Later in life Schwarz suffered from ill health, ultimately preventing him from visiting his surviving brothers, nieces, nephews, and other relatives who had settled in Israel and elsewhere.

==Death and legacy==
Schwarz died in Lisbon on 10 June 1953, shortly after his wife Agatha's death.

After his death Schwarz's library of mainly Judaism-related books—including 32 incunabula and 10,000 other rare books—was sold to the Portuguese government. Though intended to stay in Tomar, the collection found its way to the Portuguese Ministry of Finance's Historic Archive, where it sat in storage for decades.

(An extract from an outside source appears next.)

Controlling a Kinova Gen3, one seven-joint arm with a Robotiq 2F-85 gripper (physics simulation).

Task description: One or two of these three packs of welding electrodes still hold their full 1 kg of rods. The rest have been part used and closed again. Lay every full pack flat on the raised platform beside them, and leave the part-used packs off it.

Currently the collection is held at the Mário Sottomayor Cardia Library of Social Sciences at the Universidade Nova de Lisboa, where it is being inventoried and cataloged as the Biblioteca Samuel Schwarz (Samuel Schwarz Library).

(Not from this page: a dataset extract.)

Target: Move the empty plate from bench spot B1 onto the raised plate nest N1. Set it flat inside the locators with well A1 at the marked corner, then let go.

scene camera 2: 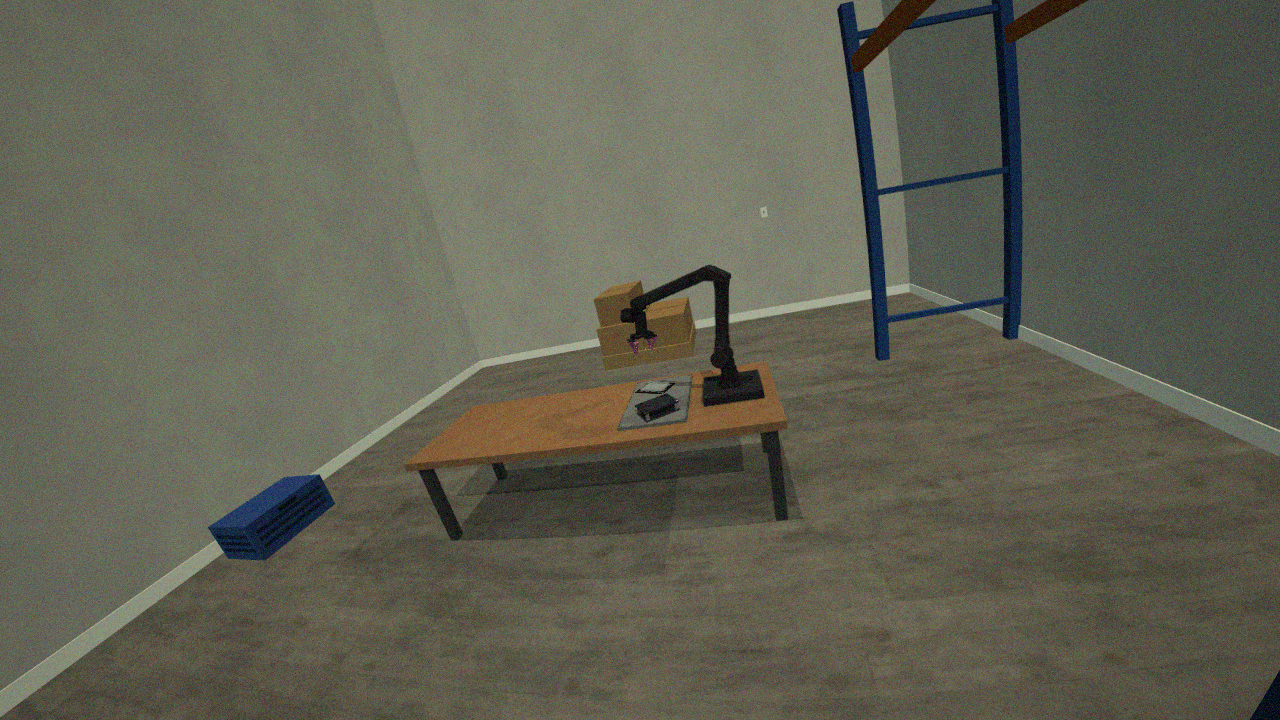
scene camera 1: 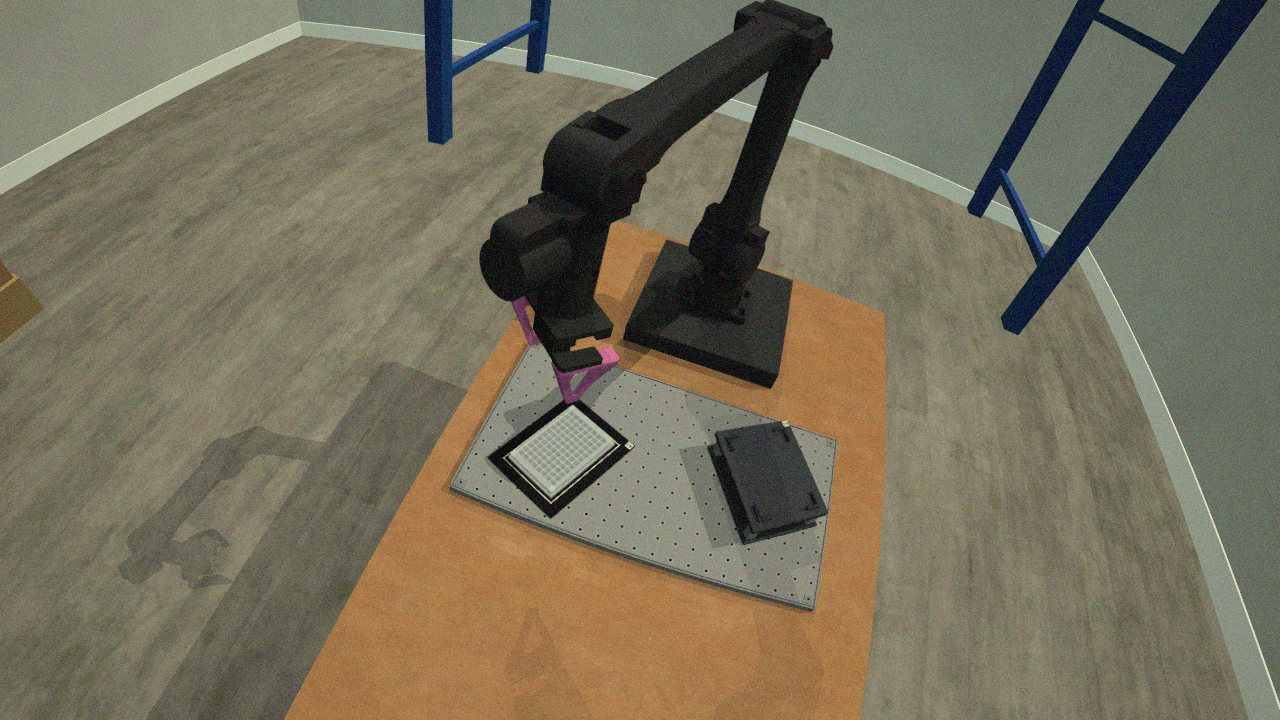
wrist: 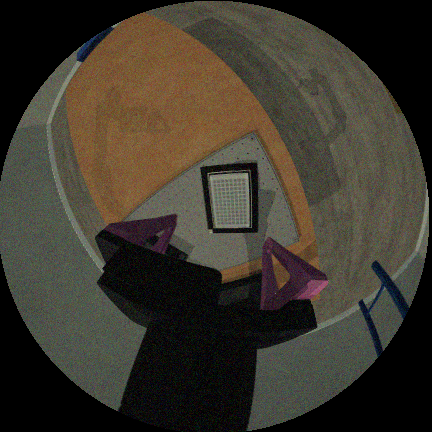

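Seen in the pictures: gripper, between the fingertips: point(scene camera 2: 643, 352) point(scene camera 1: 551, 371) point(wrist: 221, 230); arm's base, origin of its link: point(scene camera 2: 731, 382) point(scene camera 1: 715, 300).
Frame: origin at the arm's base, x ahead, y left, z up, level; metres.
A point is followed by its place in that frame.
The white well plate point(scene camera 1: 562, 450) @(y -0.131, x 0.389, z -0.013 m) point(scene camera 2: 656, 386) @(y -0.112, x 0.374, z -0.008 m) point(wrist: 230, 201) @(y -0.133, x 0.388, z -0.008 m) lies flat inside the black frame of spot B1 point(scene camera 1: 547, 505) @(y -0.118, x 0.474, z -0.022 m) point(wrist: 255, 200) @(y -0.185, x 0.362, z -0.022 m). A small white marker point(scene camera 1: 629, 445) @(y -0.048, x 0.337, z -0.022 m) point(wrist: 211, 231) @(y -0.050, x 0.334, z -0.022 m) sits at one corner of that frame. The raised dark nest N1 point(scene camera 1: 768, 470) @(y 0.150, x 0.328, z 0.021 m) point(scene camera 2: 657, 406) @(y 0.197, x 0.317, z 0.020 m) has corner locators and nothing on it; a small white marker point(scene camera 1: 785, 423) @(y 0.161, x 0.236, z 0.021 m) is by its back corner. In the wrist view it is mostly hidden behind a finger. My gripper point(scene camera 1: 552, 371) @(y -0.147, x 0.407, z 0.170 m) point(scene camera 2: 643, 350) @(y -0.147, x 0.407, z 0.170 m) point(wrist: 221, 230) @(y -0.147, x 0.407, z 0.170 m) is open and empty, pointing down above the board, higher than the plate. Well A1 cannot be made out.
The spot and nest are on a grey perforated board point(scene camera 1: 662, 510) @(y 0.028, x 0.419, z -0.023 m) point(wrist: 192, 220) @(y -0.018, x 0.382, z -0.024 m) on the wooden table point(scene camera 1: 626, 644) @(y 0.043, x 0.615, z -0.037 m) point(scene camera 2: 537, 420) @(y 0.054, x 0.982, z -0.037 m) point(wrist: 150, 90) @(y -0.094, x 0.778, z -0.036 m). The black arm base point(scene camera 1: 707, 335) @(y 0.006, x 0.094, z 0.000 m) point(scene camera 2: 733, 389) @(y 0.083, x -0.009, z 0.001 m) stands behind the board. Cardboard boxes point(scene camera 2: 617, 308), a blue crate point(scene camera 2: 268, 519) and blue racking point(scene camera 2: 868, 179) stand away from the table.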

Schwarz's 1925 book Os cristãos novos em Portugal no século XX (The New Christians in Portugal in the 20th Century) has been republished posthumously four times: twice in Portuguese; once in Hebrew in 2005; and once in French in 2015. There are plans to translate it into English by 2021.

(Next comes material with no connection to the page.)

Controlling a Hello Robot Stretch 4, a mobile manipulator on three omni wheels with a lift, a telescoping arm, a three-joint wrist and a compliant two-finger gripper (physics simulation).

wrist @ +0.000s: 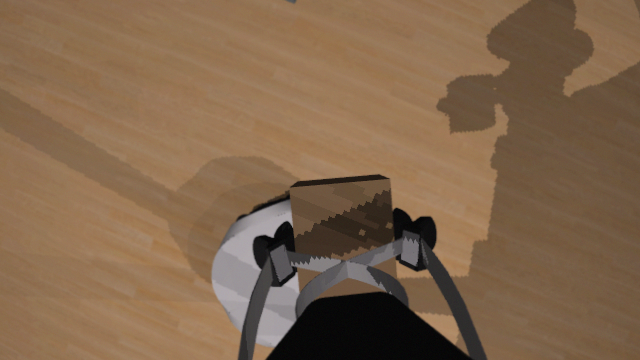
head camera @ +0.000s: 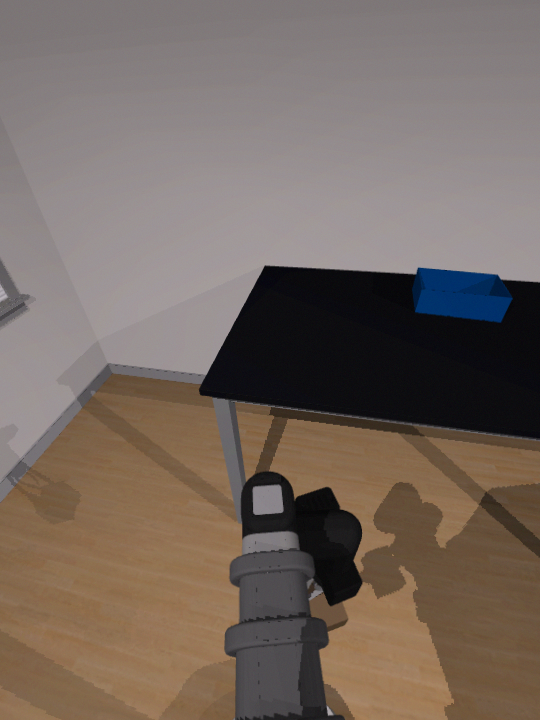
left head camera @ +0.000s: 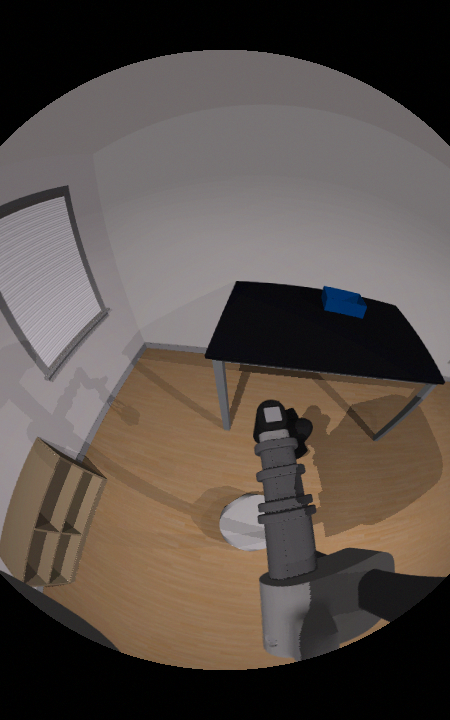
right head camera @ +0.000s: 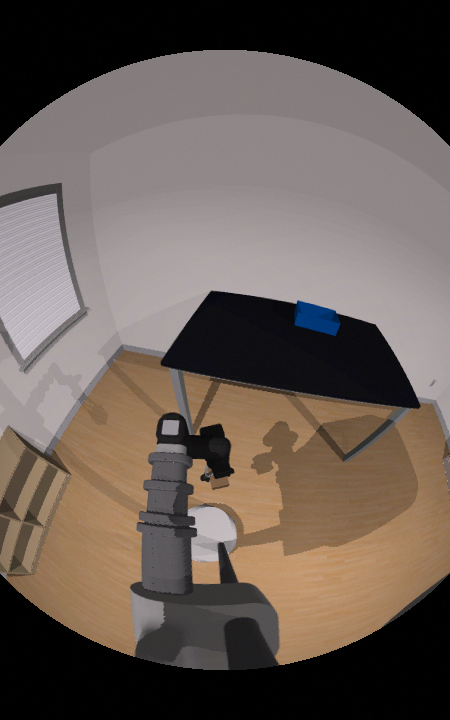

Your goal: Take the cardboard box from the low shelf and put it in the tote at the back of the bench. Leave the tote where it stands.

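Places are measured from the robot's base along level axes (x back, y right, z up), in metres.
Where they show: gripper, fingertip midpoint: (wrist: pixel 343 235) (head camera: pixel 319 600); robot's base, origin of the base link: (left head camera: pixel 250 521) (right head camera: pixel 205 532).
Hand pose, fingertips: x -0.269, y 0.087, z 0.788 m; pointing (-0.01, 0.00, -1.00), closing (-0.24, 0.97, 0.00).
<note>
Each offset is from my fingertips to the centre of the thing. "spot": to the spot under its first point. Level surfaces: height alone.
The brown cardboard box {dx +0.003, dy +0.001, dz +0.020 m} (head camera: pixel 330 614) (right head camera: pixel 219 482) (wrist: pixel 342 215) is between the two fingertips of my gripper (wrist: pixel 343 235) in the wrist view. The gripper is shut on it and holds it in the air above the floor. In the head camera view the arm and wrist partly hide the box. The blue tote {dx -0.897, dy +0.701, dz +0.149 m} (head camera: pixel 459 304) (left head camera: pixel 343 303) (right head camera: pixel 316 319) stands upright at the back of the black bench {dz +0.099 m} (head camera: pixel 348 360) (left head camera: pixel 297 339) (right head camera: pixel 275 355), right of its middle in the head camera view. The gripper is in front of the bench, near its left front leg.
The low shelf unit (left head camera: pixel 71 460) (right head camera: pixel 38 451) stands by the left wall, under the window {spot: dx -0.966, dy -1.418, dz +0.605 m} (left head camera: pixel 47 276). The bench's left front leg {spot: dx -0.515, dy -0.211, dz -0.203 m} (head camera: pixel 229 447) (left head camera: pixel 221 395) is just beyond the wrist. My white round base (left head camera: pixel 241 523) (right head camera: pixel 214 530) (wrist: pixel 255 270) is below the arm.
</note>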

In January 2008 the Belmonte Jewish Museum dedicated a gallery in Schwarz's honor. In 2019 the municipality of Belmonte named one of the town's squares after and erected a bust of Schwarz in honor of his contributions to the town and its Jewish community.

==Published works==
- Inscrições hebraicas em Portugal (Hebrew inscriptions in Portugal). 1923.
- Os cristãos novos em Portugal no século XX (The New Christians in Portugal in the 20th Century). 1925.
- Arqueologia mineira: extrato dum relatório acerca de pesquisas de ouro (Mining archaeology: an extract regarding searches for gold). 1936.
- Projecto de organização de um Museu Luso-Hebraico na antiga sinagoga de Tomar (Project of the organization of a Portuguese-Jewish Museum at the old synagogue of Tomar). 1939.
- Cântico dos cânticos / Salomão (Canticle of canticles / Solomon). 1942.
- Anti-semitismo (Anti-semitism), with Leon Litwinski. 1944.
- A tomada de Lisboa: conforme documento coevo de um códice hebraico da Biblioteca Nacional (The Siege of Lisbon). 1953.
- A sinagoga de Alfama: in memoriam do eminente olisipógrafo engenheiro Augusto Vieira da Silva (The synagogue of Alfama: in memoriam of the eminent Lisbon-ographer engineer Augusto Vieira da Silva). 1953.
- Histórias da moderna Comunidade Israelita de Lisboa (Stories of the modern Jewish Community of Lisbon). 1959, posthumous.
- La Découverte des marranes (The Discovery of the Marranos). Paris: Editions Chandeigne. ISBN 978-2-367321-19-6. 2015, posthumous.